## COLLECTED DATA:
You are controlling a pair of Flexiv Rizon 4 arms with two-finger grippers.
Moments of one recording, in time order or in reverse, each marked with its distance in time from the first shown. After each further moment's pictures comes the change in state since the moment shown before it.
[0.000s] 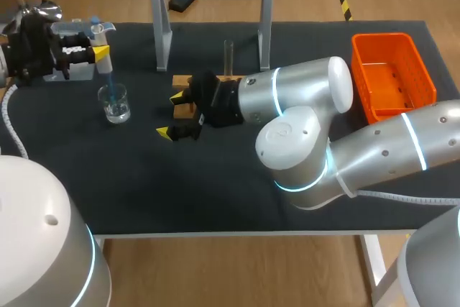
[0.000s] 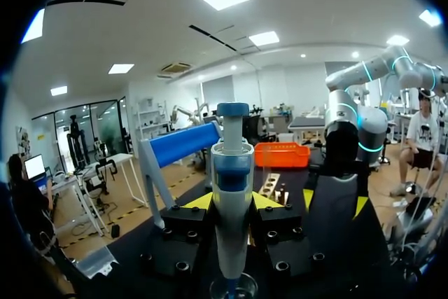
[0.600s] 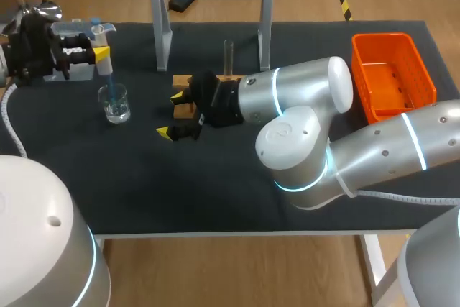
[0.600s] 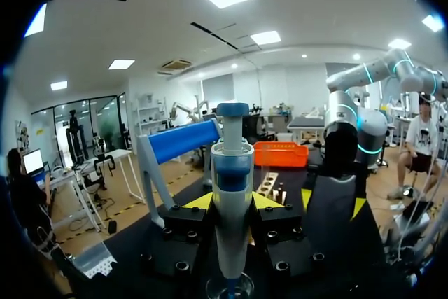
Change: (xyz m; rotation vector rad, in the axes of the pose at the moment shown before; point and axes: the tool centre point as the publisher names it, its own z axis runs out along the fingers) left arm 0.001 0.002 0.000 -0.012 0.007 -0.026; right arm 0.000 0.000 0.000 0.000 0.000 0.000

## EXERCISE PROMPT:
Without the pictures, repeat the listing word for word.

## COMPLETED TASK:
You are controlling a pair of Flexiv Rizon 4 arms with two-finger grippers.
Moments of one recording, in time order or in reverse, each marked with its distance in time from the first shown. After each further moment's pictures comes the change in state since the moment shown before it.
[0.000s] 
[0.000s] 
[0.600s] 
[0.600s] 
Change: (xyz m; rotation vector rad, in the axes of the pose at the moment shown before; point and axes: the tool centre point as the publisher names it, its own z axis runs out along the fingers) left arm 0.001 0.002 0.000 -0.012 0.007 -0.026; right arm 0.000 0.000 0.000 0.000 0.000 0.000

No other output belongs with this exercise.